How do I get host to write output while kernels execute on device?

I am using pthreads to execute the same kernel on two C870s, but have allocated one thread to handle the writing to file of the results every timestep. I am using semaphores as a barrier for this, blocking the threads from proceeding until results have been written to file on the host, but I think there is a more elegant solution to this.

At the moment the code looks like this

[codebox]//each thread performs calculations for timestep i

//each thread cuMemcpys results in each device memory to host memory

//semaphores to block each process until all results gathered

//thread 0 writes result to file

//semaphores

//next time step i+1 calculations[/codebox]

Is there a way I can have the host printing results from time step i to file at the same time that GPUs are executing the kernels for timestep i+1, rather than waiting for the host to write the results from timestep i before executing the kernels for timestep i+1?

Just a guess, but what about a third thread, that writes the data from the memory to file and blocks the two executing threads before copying the data of the next step back to the host?

A run of this would somehow look like:

Thread1		 Thread2		 Thread3

Launch Kernel   Launch kernel   

for i		   for i		   

								

Wait for		wait for		

data written	data written	

								

copy data	   copy data	   

back to host	back to host	

								

sync threads	sync threads	

								

launch						  

thread 3						

								

launch kernel   launch kernel   write data

for i+1		 for i+1		 from memory				   

								to file

wait for		wait for					

data written	data written						

							

								

								signal data

								written to disk

							

copy data	   copy data

back to host	back to host			   

							

...

Yeah, that’s what I was thinking of doing.

IMO no need for third thread here.

Just leave 2 threads (each thread manages his own device).
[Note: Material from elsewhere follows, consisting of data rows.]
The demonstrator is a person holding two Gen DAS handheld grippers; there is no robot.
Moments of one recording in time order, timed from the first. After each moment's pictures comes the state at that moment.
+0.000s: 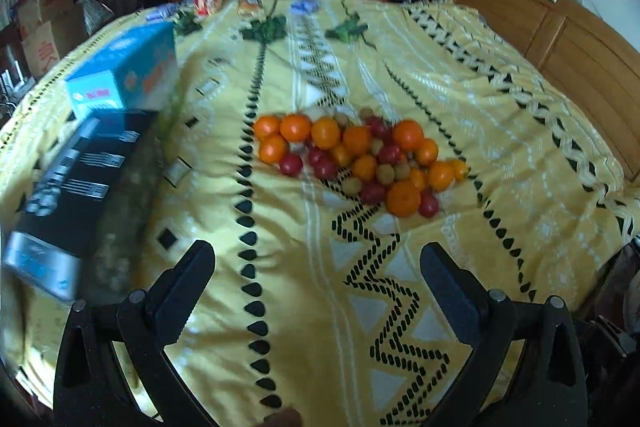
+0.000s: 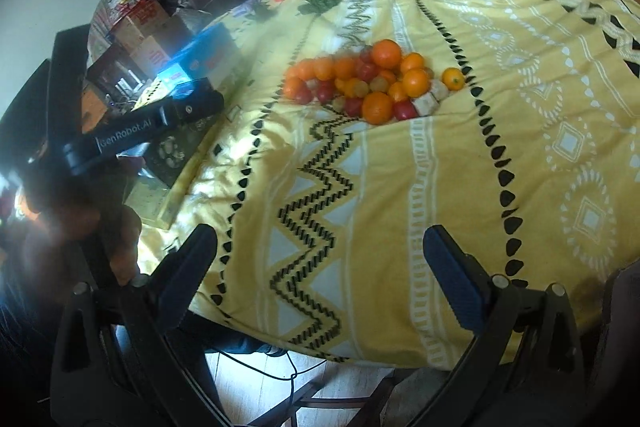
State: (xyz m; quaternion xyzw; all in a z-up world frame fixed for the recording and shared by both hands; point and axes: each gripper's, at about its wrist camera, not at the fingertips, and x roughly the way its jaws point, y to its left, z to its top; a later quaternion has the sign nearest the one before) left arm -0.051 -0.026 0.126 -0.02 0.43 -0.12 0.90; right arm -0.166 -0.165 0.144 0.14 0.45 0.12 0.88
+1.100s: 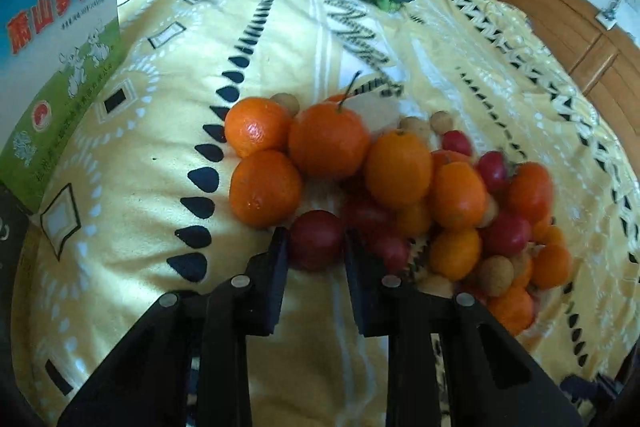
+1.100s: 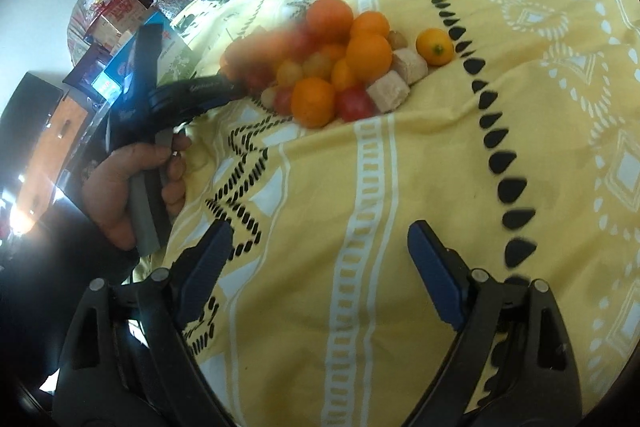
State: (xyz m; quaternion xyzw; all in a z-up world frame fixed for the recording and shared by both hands) left arm 0.111 -0.032 0.022 -0.09 0.46 -0.11 0.88; right arm -0.071 -0.209 0.082 0.15 0.48 0.13 0.85
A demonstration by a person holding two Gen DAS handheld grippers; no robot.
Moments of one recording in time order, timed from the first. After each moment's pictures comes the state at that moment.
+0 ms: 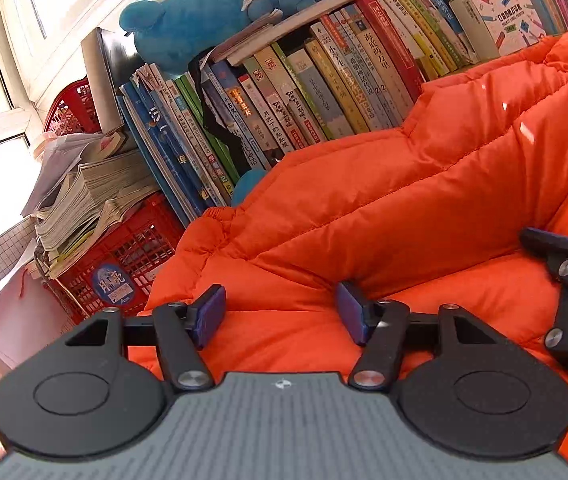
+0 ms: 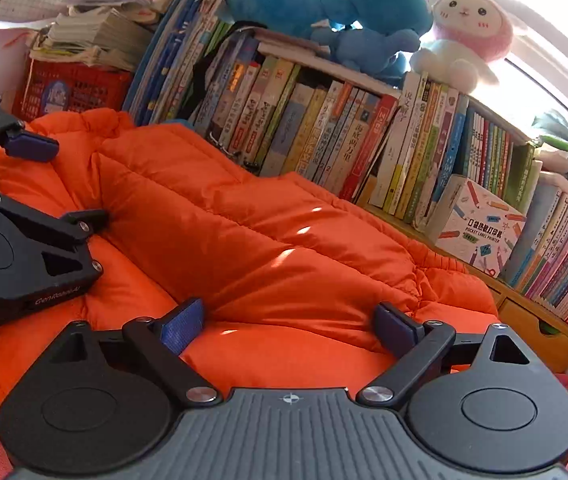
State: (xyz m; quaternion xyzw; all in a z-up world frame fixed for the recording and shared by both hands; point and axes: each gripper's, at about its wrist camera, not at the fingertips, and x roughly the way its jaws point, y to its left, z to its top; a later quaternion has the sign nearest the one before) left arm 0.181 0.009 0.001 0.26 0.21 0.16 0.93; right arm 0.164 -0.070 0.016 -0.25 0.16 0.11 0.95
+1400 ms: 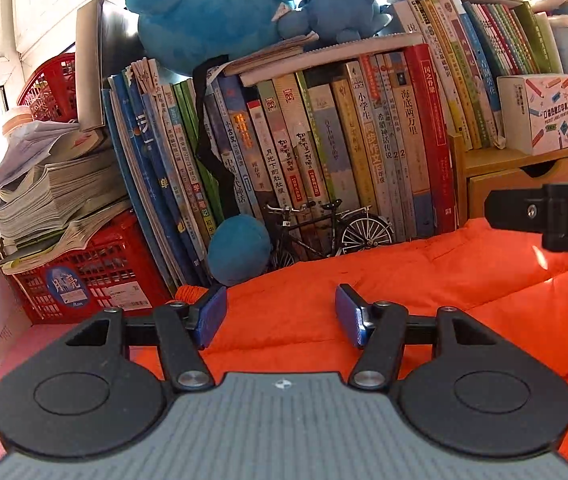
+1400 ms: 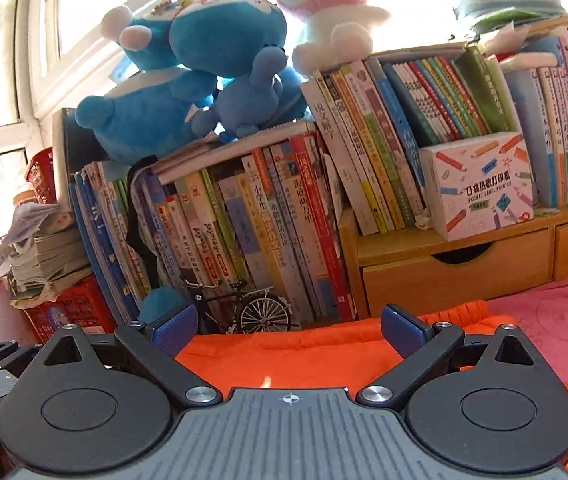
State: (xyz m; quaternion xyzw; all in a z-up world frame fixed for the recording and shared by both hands) left arm 0.241 -0.001 0.057 0.14 0.22 0.12 0.96; right arm 0.257 -0.144 0.080 0.12 0.20 0.16 0.96
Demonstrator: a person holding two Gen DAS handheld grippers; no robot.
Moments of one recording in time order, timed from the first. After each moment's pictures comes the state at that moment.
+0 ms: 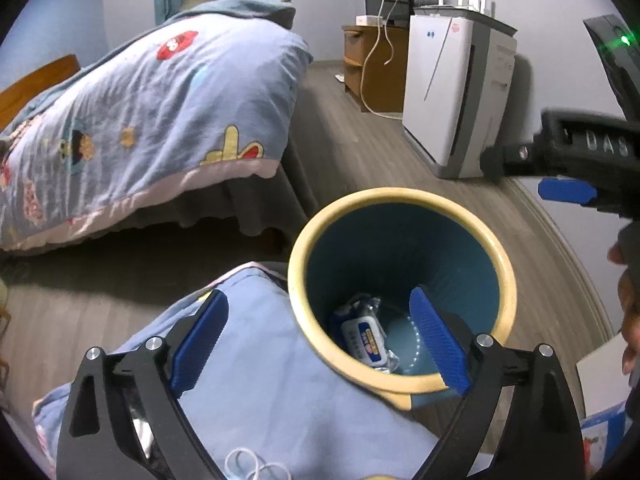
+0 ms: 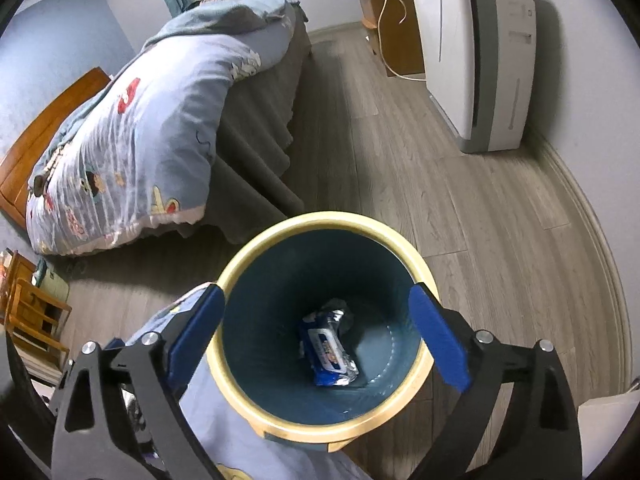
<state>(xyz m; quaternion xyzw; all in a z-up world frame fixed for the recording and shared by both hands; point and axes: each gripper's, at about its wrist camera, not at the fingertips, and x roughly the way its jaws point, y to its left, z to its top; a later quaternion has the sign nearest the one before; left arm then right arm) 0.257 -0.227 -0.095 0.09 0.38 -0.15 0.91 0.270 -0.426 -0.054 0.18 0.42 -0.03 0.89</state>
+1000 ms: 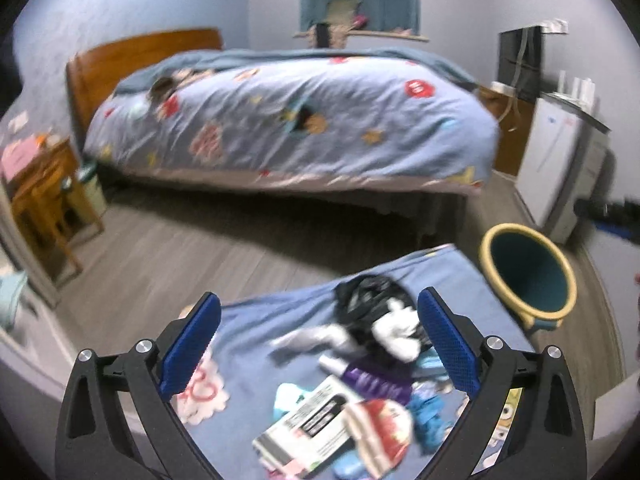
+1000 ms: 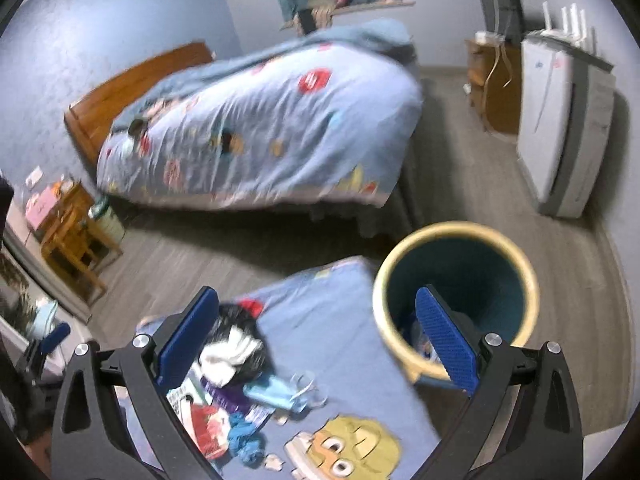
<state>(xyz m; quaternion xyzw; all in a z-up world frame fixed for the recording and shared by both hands) 0.107 0.046 -0.014 0.00 0.34 0.05 0.94 0.188 -0.234 0.003 0.08 0.39 0.12 0.91</state>
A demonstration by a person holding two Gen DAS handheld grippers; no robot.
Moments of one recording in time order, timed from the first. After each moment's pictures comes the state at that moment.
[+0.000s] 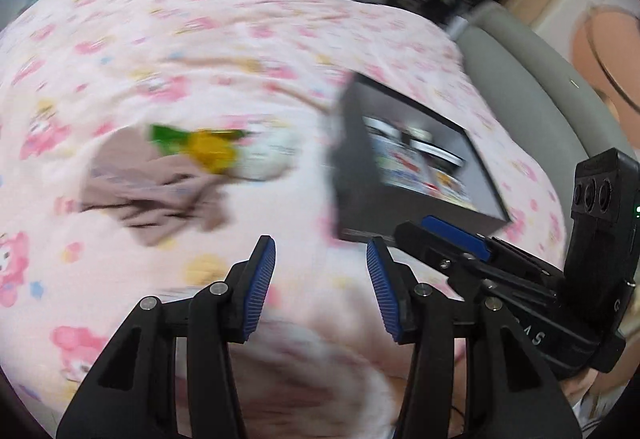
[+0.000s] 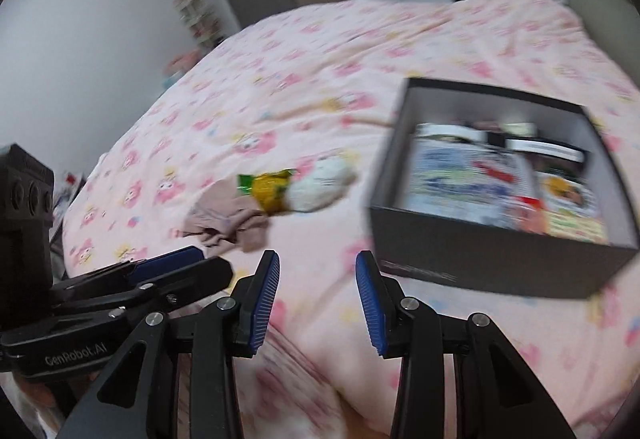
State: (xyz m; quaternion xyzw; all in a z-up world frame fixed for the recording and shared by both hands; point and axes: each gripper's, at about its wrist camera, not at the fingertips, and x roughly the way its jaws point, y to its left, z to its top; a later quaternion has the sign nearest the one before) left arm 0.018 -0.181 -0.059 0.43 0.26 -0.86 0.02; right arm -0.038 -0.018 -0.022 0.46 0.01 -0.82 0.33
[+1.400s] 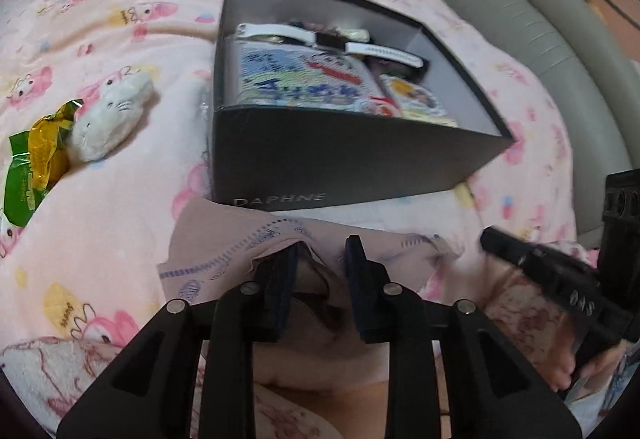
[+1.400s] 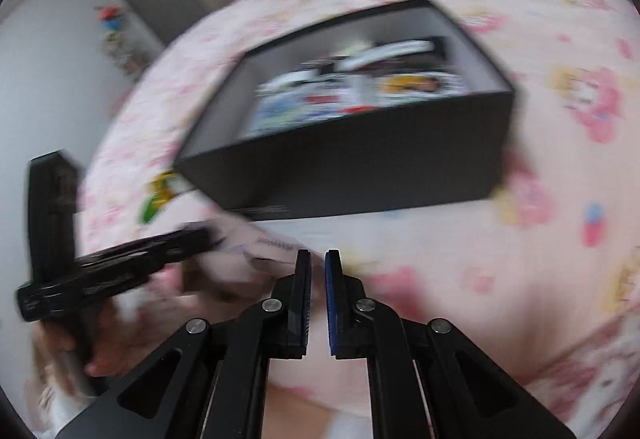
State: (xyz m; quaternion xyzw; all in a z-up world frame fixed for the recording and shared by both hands) left arm -0.063 -0.059 -0.125 0.53 0.17 -0.83 -0.10; right arm -0.068 0.180 -0.072 0.52 -0.08 -0.83 0.19
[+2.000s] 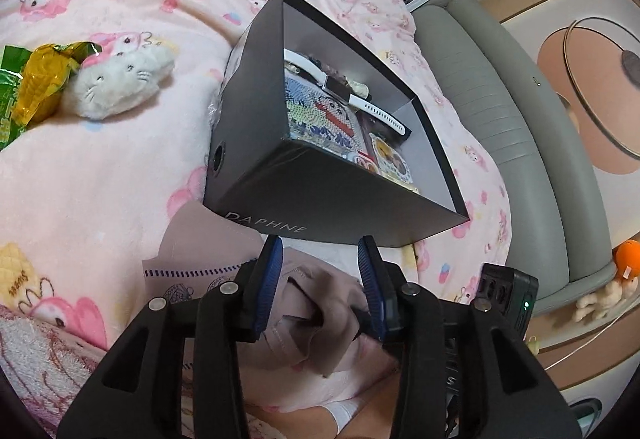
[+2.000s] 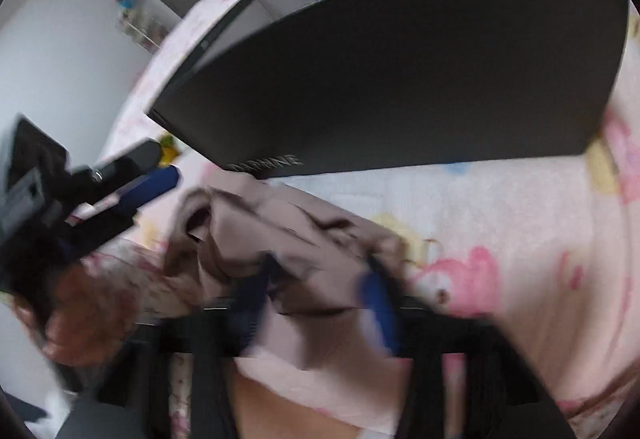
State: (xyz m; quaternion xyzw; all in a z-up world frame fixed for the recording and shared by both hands) left arm -0.047 -0.113 -0.136 0.45 0.35 -0.81 -0.13; right arm -0.078 0.145 -0.131 0.55 -0.09 -0.79 0.26
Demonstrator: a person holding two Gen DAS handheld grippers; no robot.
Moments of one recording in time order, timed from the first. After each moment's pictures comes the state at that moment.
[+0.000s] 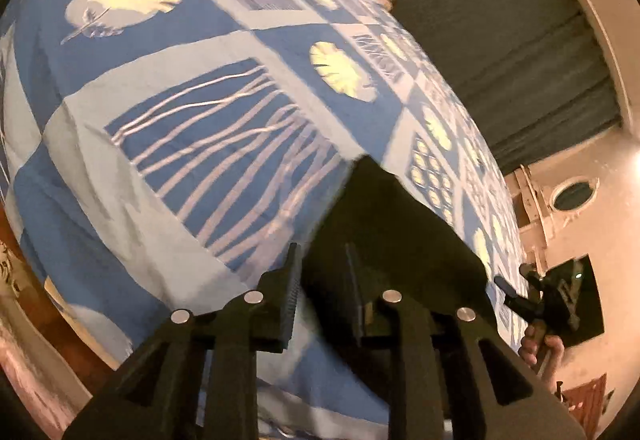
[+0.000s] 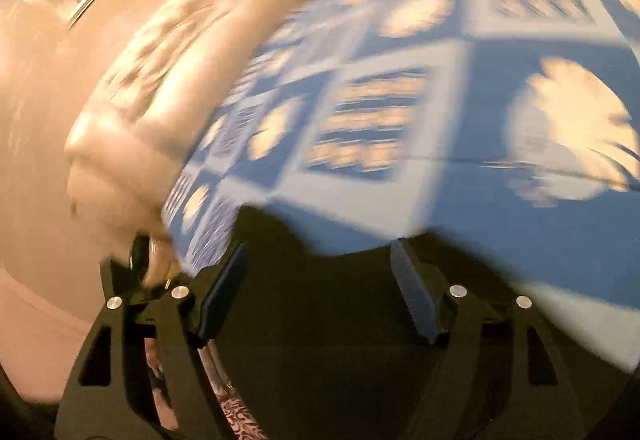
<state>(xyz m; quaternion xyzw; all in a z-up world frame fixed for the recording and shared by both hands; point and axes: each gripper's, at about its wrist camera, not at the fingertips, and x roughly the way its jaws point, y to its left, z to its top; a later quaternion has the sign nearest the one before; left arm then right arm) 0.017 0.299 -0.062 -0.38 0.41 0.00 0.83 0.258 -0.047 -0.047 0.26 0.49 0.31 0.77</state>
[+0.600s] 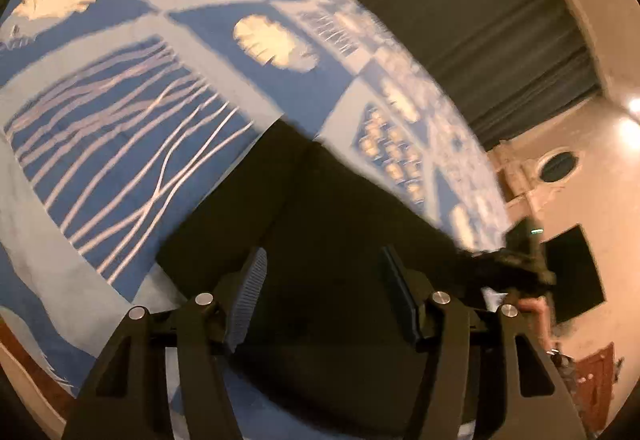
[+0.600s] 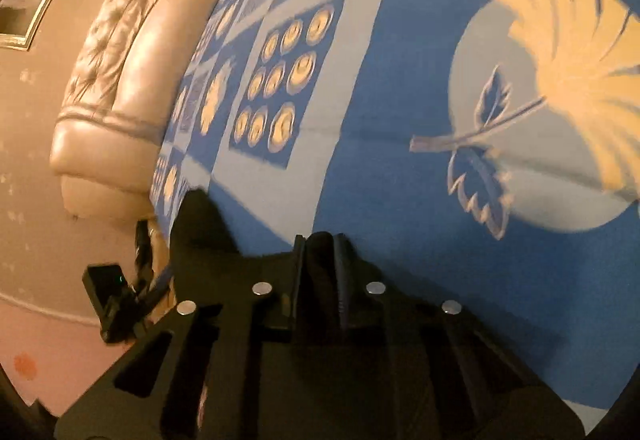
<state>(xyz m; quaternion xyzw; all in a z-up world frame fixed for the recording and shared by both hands) 0.055 0.227 -0.067 -0.35 0.41 -0.05 0.84 0.303 -0.040 -0.098 0.24 0.57 0.32 0.71</state>
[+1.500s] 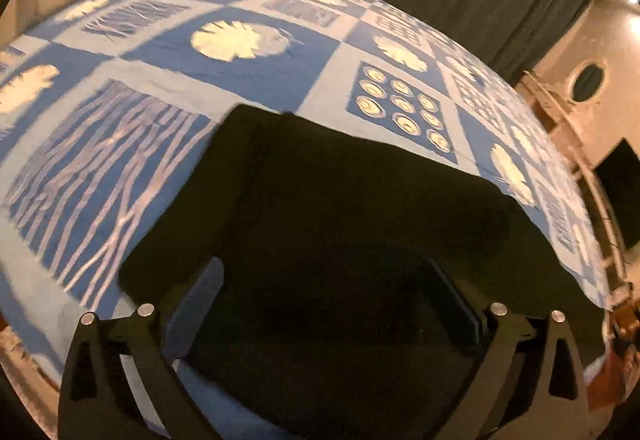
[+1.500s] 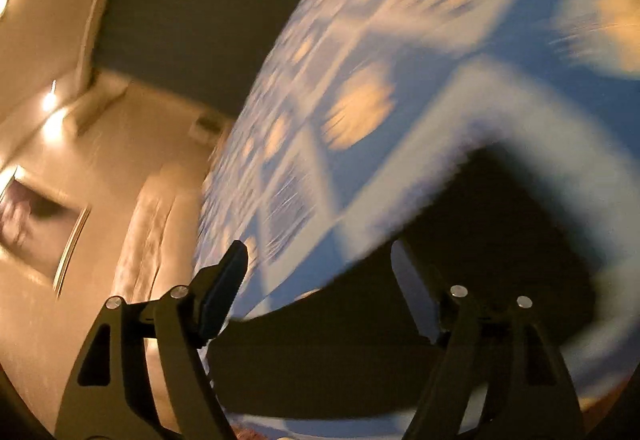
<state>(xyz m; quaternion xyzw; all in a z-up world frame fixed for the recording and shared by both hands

The code then has to be as follows:

void threadfn()

{

  int i = init_i;

while( more-work-to-do ) {

	launch_kernel( i );

	if( i > init_i ) report_progress( i-1 );

	wait_for_completion(); // i.e. cudaThreadSynchronize()

	i++;

  };

report_progress( i - 1 );

}

report_progress() should do all progress reporting as needed. You’ll probably need to add some critical section to it to avoid having this function to be called in two threads simultaneously.

I implemented a 3 pthread solution, with a pthread_barrier_t at the start of the timeloop for each thread, with threads 0 and 1 executing device code on separate GPUs and writing results from timestep T to host memory, and thread 2 writing that data in host memory from timestep T into a paraview file while the GPUs execute timestep T+1. Times? Before = 221 seconds. After = 151 seconds.

The moral of the story is to know and love pthreads.